Tuesday, July 15, 2008

Was blessed and could bless


This often happens to me when I am roaming alone in a new city. The last time it happened was when I was roaming alone in the streets of Amsterdam as a tourist, taking photographs. It began with a feeling of complete well being, child like curiosity and joy as I walked around looking at the quaint shops and houses, which, coming from India, was very new and interesting for me. Slowly I was engulfed in complete stillness and peace, my mind was almost void of any thoughts, I wanted this mood to last forever, the feeling is indescribable, no where close to our everyday feeling of what we call ‘happiness’ or ‘joy’. But as soon as I realized that I had run out of film role, I was thrust back into everyday reality.
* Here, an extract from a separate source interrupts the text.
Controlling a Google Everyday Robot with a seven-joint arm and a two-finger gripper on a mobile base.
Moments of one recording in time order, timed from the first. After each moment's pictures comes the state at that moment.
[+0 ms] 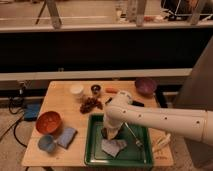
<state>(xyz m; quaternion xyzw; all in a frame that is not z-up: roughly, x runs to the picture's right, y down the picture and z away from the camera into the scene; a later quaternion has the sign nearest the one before) 0.009 0.225 0.759 -0.30 -0.15 -0.14 0.93</state>
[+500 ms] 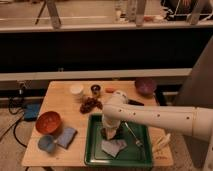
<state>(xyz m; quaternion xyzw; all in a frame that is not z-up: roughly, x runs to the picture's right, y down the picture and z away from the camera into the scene) 0.005 0.229 0.780 -0.32 -0.13 -0.14 0.93</state>
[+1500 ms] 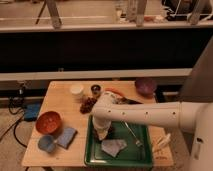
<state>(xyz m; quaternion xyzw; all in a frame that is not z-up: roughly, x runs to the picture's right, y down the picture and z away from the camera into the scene) -0.045 0.241 0.774 -0.31 -0.15 -0.19 0.92</state>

It was almost like falling into a pit after having flown over mountains and valleys. Such moods come and go. Making the mundaness of everyday reality more and more unbearable and I am reminded of a poem by Yeats:
While on shop and street I gazed/ My body of a sudden blazed/ And twenty minutes more or less/ It seemed so great my happiness/ That I was blessed and could bless…

1 comment:

Ruth said...

I know the feeling you describe here very well - it often comes unbidden and unexpectedly, and it is connected with our deep spiritual self. I think Yeats captures it exquisitly - that poem is one of my all-time favourites.